A similar question was asked however the link in the answer points to random forest example, it doesn't seem to work in my case.
Here is an example what I'm trying to do:
gbmGrid <- expand.grid(interaction.depth = c(5, 9),
n.trees = (1:3)*200,
shrinkage = c(0.05, 0.1))
fitControl <- trainControl(
method = "cv",
number = 3,
classProbs = TRUE)
gbmFit <- train(strong~.-Id-PlayerName, data = train[1:10000,],
method = "gbm",
trControl = fitControl,
verbose = TRUE,
tuneGrid = gbmGrid)
gbmFit
Everything goes fine, I get the best parameters. Now if I do the prediction:
predictStrong = predict(gbmFit, newdata=train[11000:50000,])
I get a binary vector of predictions, which is good:
[1] 0 1 0 0 1 0 0 0 0 0 0 0 1 1 0 0 1 1 1 0 0 0 1 ...
However when I try to get probabilities, I get an error:
predictStrong = predict(gbmFit, newdata=train[11000:50000,], type="prob")
Error in `[.data.frame`(out, , obsLevels, drop = FALSE) :
undefined columns selected
Where seems to be the problem?
Additional info:
traceback()
5: stop("undefined columns selected")
4: `[.data.frame`(out, , obsLevels, drop = FALSE)
3: out[, obsLevels, drop = FALSE]
2: predict.train(gbmFit, newdata = train[11000:50000, ], type = "prob")
1: predict(gbmFit, newdata = train[11000:50000, ], type = "prob")
Versions:
R version 3.1.0 (2014-04-10) -- "Spring Dance"
Copyright (C) 2014 The R Foundation for Statistical Computing
Platform: x86_64-unknown-linux-gnu (64-bit)
caret version: 6.0-29
EDIT:
I've seen this topic as well and I don't get an error about variable names, although I have couple of variable names with underscores, which I assume it's valid, as I use make.names
and get the same names as the original.
colnames(train) == make.names(colnames(train))
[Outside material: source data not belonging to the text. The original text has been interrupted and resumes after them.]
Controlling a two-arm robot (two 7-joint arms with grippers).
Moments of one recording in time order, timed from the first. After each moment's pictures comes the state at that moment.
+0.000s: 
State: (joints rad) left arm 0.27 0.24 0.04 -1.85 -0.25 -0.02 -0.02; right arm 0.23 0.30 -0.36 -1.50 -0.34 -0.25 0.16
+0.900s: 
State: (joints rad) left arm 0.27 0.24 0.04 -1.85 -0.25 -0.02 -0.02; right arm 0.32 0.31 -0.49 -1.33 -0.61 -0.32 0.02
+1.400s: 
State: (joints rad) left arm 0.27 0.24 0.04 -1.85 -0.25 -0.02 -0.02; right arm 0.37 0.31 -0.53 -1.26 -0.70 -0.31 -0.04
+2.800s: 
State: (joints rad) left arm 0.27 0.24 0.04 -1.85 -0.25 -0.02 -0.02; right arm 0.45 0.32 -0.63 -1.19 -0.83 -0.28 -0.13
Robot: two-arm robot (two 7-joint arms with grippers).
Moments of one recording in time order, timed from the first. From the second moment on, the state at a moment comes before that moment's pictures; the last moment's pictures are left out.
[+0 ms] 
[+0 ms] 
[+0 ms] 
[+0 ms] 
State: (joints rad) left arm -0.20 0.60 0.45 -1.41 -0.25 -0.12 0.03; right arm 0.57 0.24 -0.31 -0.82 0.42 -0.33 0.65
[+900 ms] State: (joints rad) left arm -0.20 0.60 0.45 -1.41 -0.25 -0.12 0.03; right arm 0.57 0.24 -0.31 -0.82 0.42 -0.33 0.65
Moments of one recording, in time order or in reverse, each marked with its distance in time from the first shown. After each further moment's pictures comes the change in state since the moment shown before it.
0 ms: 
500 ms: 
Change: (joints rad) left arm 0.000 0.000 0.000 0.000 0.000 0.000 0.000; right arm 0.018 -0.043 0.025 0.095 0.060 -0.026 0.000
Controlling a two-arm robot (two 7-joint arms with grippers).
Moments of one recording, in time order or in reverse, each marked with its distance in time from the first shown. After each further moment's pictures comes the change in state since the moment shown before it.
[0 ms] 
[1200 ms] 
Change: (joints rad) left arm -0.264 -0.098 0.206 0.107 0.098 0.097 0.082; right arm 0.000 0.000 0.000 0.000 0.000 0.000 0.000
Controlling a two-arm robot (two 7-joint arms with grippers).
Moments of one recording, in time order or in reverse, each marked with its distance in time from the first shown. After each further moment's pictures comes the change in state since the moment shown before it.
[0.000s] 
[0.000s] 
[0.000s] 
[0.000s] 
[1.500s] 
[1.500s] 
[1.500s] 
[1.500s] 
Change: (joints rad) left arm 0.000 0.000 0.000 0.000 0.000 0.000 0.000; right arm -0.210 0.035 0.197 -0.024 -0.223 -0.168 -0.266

[1] TRUE TRUE TRUE TRUE TRUE TRUE TRUE TRUE TRUE TRUE TRUE TRUE TRUE TRUE TRUE TRUE TRUE TRUE TRUE TRUE TRUE TRUE TRUE
When class probabilities are requested, train
puts them into a data frame with a column for each class. If the factor levels are not valid variable names, they are automatically changed (e.g. "0"
becomes "X0"
). train
issues a warning in this case that goes something like "At least one of the class levels are not valid R variables names. This may cause errors if class probabilities are generated."